Yes, the sublease and non-compete agreement constitute a prohibited financial relationship under the Stark Act. The court found that both a direct and indirect financial relationship existed. A direct relationship existed because the doctors signed the agreements individually and received remuneration when BRMC's payments relieved them of personal liability on a $200,000 lease buyout. An indirect relationship existed because the compensation from BRMC to V&S 'took into account' the volume or value of anticipated referrals. Evidence, including BRMC's own valuation report and CEO testimony, showed that the non-compete payments were calculated based on the expected revenue from the doctors' referrals. This meant the compensation was not 'fair market value' as defined by the Stark Act, which prohibits determining value in any manner that considers referrals.
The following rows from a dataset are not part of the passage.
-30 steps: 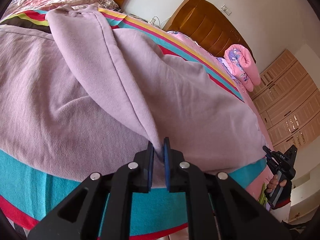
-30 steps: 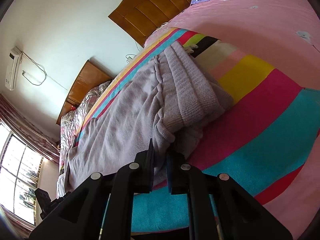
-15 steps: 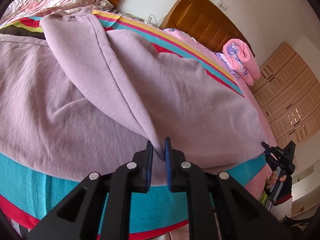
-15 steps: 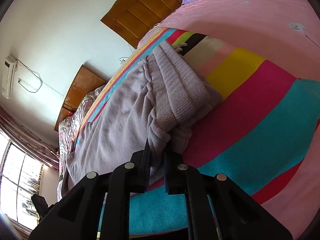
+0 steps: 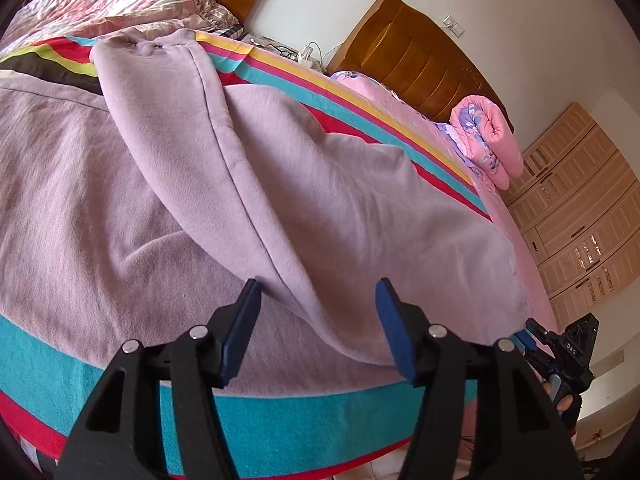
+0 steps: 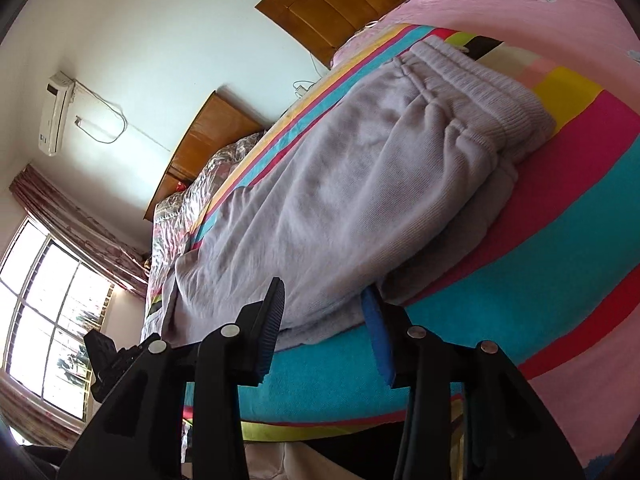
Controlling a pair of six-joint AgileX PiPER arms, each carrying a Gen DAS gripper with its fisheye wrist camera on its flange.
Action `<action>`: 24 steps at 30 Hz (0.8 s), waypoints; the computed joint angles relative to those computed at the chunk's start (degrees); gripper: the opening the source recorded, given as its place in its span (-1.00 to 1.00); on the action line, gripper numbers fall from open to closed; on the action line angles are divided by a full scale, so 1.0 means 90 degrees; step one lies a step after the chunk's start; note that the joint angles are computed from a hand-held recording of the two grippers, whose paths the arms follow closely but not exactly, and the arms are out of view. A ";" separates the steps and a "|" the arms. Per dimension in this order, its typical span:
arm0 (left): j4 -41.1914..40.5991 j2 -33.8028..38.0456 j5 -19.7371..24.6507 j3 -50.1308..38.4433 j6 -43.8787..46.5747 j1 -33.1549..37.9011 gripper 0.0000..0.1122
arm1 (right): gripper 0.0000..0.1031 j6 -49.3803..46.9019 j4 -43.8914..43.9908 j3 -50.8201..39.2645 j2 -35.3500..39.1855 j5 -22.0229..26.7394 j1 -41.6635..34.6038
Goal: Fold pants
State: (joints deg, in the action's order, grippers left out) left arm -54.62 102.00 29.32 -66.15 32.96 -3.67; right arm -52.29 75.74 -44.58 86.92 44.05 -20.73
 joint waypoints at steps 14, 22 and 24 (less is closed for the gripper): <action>0.1038 -0.1138 -0.0586 0.0814 -0.0865 -0.0217 -0.90 | -0.80 0.0128 -0.0180 0.0200 -0.0217 -0.0440 0.0259; 0.1009 -0.0702 -0.0605 0.0993 -0.0654 -0.0190 -0.90 | -0.82 0.0446 -0.0493 0.0091 -0.0088 -0.0791 0.0477; 0.0834 -0.0963 -0.0586 0.1120 -0.0507 -0.0122 -0.90 | -0.82 0.0539 -0.0535 0.0058 -0.0140 -0.0904 0.0569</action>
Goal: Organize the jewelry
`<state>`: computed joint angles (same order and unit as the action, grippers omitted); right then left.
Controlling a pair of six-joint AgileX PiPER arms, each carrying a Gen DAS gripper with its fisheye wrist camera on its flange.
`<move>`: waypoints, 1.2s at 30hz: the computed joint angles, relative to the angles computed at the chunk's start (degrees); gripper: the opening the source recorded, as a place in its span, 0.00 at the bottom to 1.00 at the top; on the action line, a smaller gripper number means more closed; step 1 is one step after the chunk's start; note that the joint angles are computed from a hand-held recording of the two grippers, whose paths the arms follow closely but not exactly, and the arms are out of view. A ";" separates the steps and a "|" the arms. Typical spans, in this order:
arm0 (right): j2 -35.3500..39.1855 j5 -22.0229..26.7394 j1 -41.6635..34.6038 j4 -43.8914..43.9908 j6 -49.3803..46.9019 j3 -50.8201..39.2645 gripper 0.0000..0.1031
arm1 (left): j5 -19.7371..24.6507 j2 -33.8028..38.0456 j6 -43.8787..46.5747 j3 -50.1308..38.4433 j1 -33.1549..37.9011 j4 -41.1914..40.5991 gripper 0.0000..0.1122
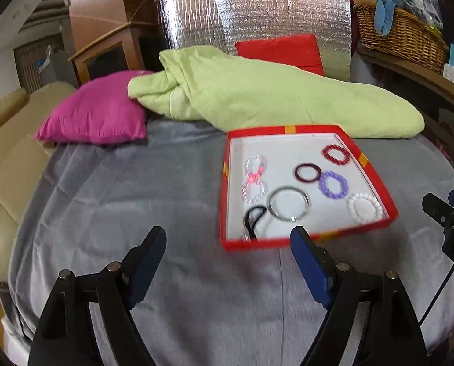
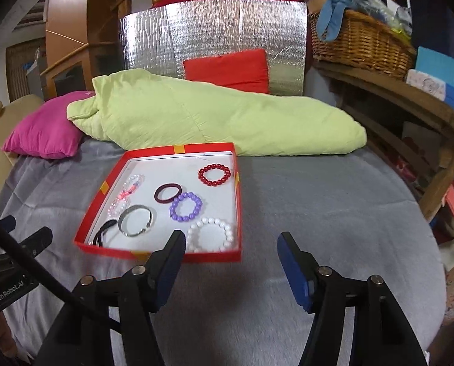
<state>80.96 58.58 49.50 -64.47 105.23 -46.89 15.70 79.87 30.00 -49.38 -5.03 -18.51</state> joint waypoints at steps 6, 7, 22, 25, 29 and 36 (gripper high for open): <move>1.11 8.63 8.86 -1.41 4.94 0.67 0.70 | 2.13 -2.93 17.16 3.81 4.72 -16.92 0.75; 1.51 9.47 9.64 -1.77 5.39 0.50 0.71 | 2.46 -2.97 18.94 3.93 5.19 -18.73 0.75; 3.91 8.98 6.92 -1.58 4.47 -0.91 0.71 | -1.59 -0.08 15.93 2.84 3.68 -16.75 0.75; 3.73 9.28 7.24 -1.46 4.31 -0.70 0.71 | -2.27 -0.09 13.30 3.00 2.93 -13.91 0.75; 3.48 9.61 7.45 -1.39 4.41 -0.55 0.72 | -2.71 0.06 10.84 3.05 2.60 -11.39 0.75; 3.87 9.86 7.63 -1.73 4.01 -0.96 0.72 | -3.21 0.23 7.19 2.99 2.37 -8.05 0.75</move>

Because the compensation was not at fair market value and other parts of the arrangement were not set forth in writing, no statutory exceptions applied. Therefore, the court granted summary judgment to the Relators on the Stark Act violation.
Analysis:
This decision clarifies the 'takes into account' standard within the Stark Act, establishing that even a fixed-payment arrangement violates the law if the amount was calculated based on the value of anticipated referrals. It reinforces that the Stark Act is a strict liability statute where intent is irrelevant, unlike the Anti-Kickback Act. The court's rejection of the defendants' 'negotiated fair market value' argument solidifies the principle that compliance requires an objective valuation that excludes the value of referrals, not merely a price that seems reasonable to the interested parties. The ruling provides a roadmap for plaintiffs in False Claims Act cases, demonstrating that internal documents showing referrals were considered in setting compensation can be dispositive evidence of a Stark Act violation.